IBM InfoSphere Streams Version 4.1.1

Parallel transformations

When you submit a job for a streams processing application that has user-defined parallelism, parallel transformation occurs. Parallel transformation converts the logical application into a physical application that can be deployed.
The parallel transformation transforms every logical processing element (PE) into at least one physical PE, and every operator into at least one physical operator. However, the transformation replicates only the logical PEs and operators that are inside the parallel regions. Operators and processing elements (PEs) are replicated according to the following rules:
  • If a logical processing element contains only operators from inside a specific parallel region, that logical PE is replicated. Logical operators become N physical operators, where N is the width or degree of parallelism that you specified.
  • If a logical PE contains operators from outside a specific parallel region, that logical PE is not replicated. Instead, the operators that are in the parallel region are replicated inside the PE. In addition:
    • If a splitter is fused inside the PE, threaded ports must be inserted before the operators that the splitter communicates with.
    • If the merge point is not fused inside the PE, new PE output ports are created as required.
  • Directly adjacent parallel regions, where the output ports of the parallel region feed directly into the input ports of another parallel region, always have shuffles between them. A shuffle means that each of the replicated operators at the end of the first region have splitters that feed into the replicated operators at the beginning of the second parallel region.
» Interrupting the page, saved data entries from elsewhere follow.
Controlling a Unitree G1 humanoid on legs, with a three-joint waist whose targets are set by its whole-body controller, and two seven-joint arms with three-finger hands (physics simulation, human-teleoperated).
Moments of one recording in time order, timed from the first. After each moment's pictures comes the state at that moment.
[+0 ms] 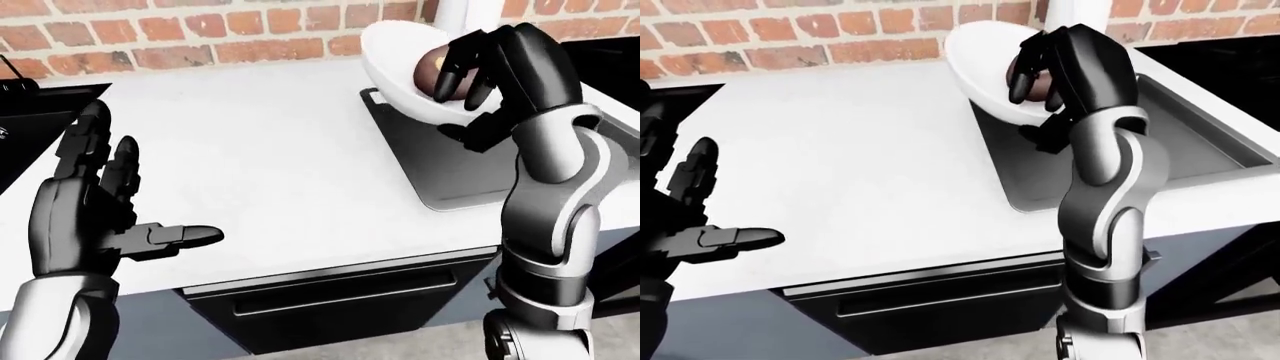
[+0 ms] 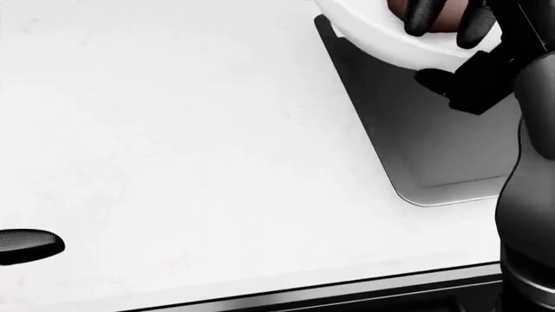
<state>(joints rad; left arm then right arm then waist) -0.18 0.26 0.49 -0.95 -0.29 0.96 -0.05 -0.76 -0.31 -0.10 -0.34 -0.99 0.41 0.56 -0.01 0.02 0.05</state>
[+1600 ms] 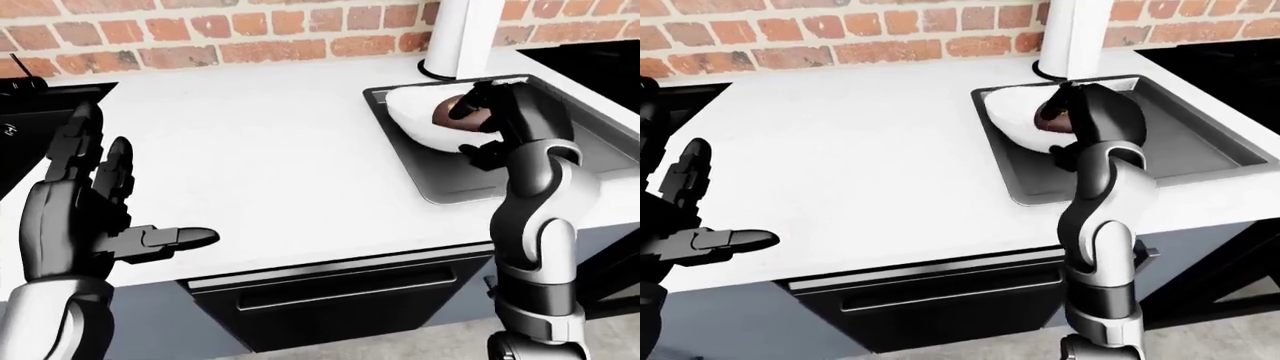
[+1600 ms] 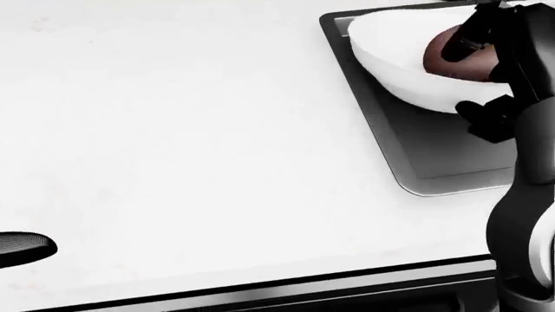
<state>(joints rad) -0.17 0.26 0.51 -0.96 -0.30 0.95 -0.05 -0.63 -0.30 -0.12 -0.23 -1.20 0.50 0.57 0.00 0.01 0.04</state>
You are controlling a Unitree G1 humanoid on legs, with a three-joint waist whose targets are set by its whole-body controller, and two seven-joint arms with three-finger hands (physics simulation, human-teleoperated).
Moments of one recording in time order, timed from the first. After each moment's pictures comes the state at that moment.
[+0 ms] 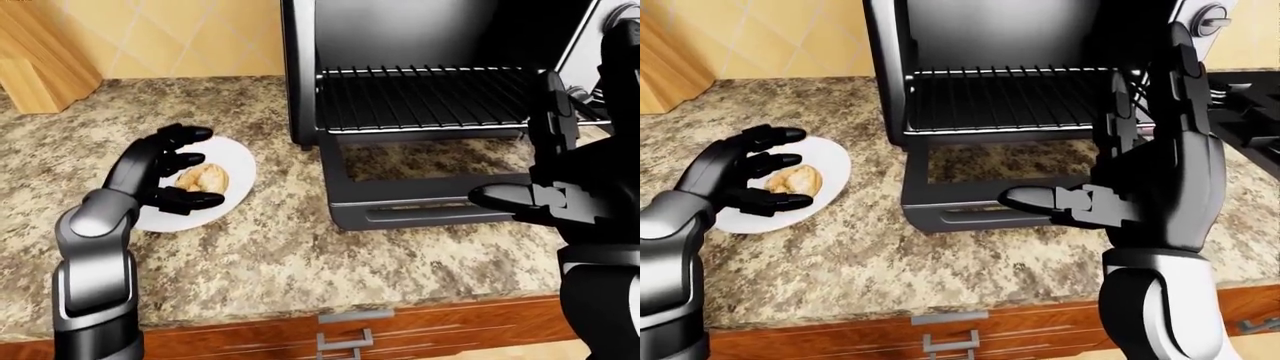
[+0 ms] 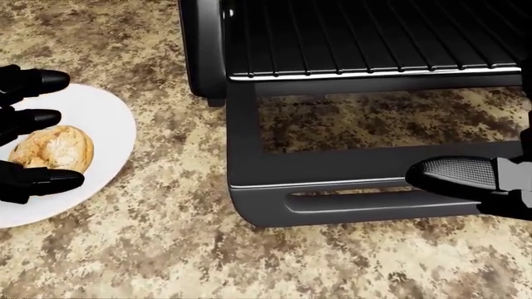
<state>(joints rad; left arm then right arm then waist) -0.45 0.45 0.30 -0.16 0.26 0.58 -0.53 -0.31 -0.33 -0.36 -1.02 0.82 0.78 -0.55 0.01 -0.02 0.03</state>
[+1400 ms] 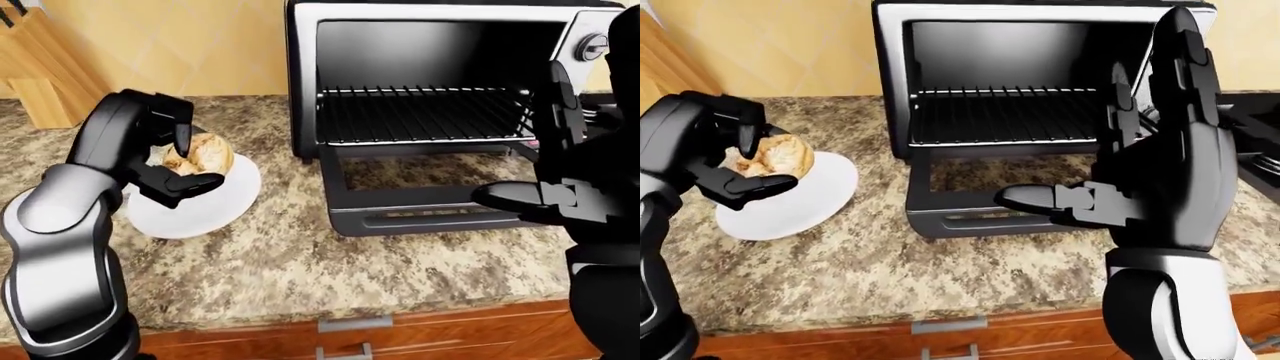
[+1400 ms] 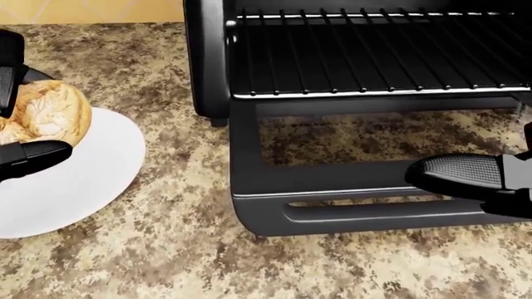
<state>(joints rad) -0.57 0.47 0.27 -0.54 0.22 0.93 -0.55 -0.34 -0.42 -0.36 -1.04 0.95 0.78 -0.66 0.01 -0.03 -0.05</state>
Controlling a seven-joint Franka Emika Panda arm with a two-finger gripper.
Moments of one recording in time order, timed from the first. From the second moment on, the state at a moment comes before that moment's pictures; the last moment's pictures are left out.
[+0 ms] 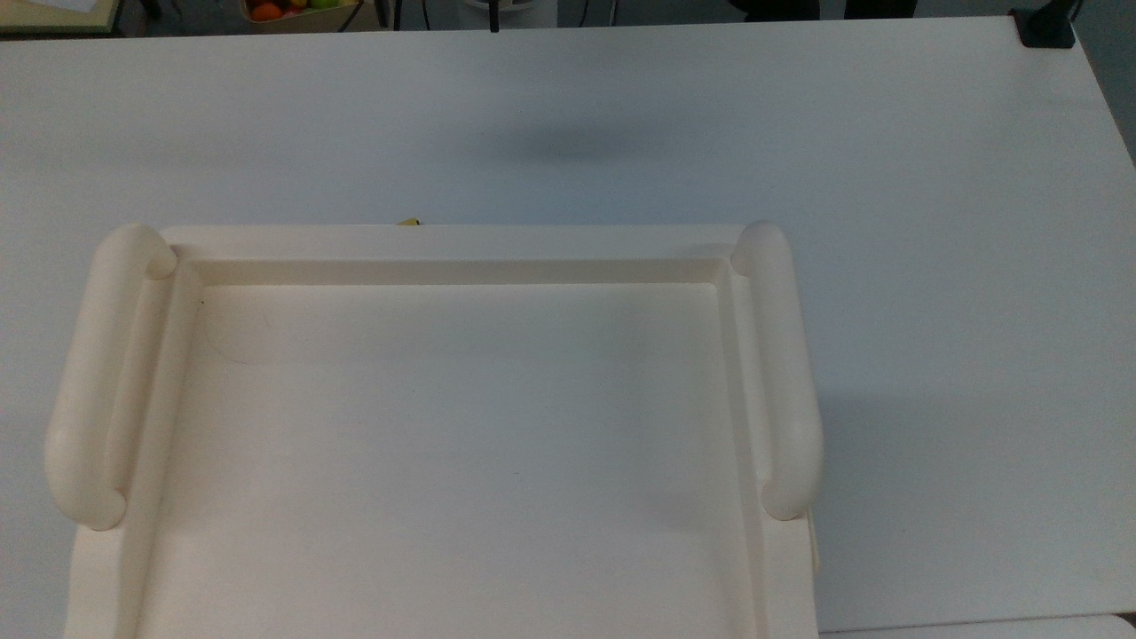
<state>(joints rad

A sibling operator is a physical operator that is derived from the same logical operator as another physical operator. Likewise, a sibling PE is a physical PE that is derived from the same logical PE as another physical PE. Sibling PEs and operators are identical except for the names, indexes, and placement configuration options.

The application manager service performs the parallel transformation and tracks the resulting changes. When the transformation is complete, every output port with a splitter that feeds into a parallel region has N replicated connections that feed into the N replicated operators, where N is the fully expanded width of that parallel region.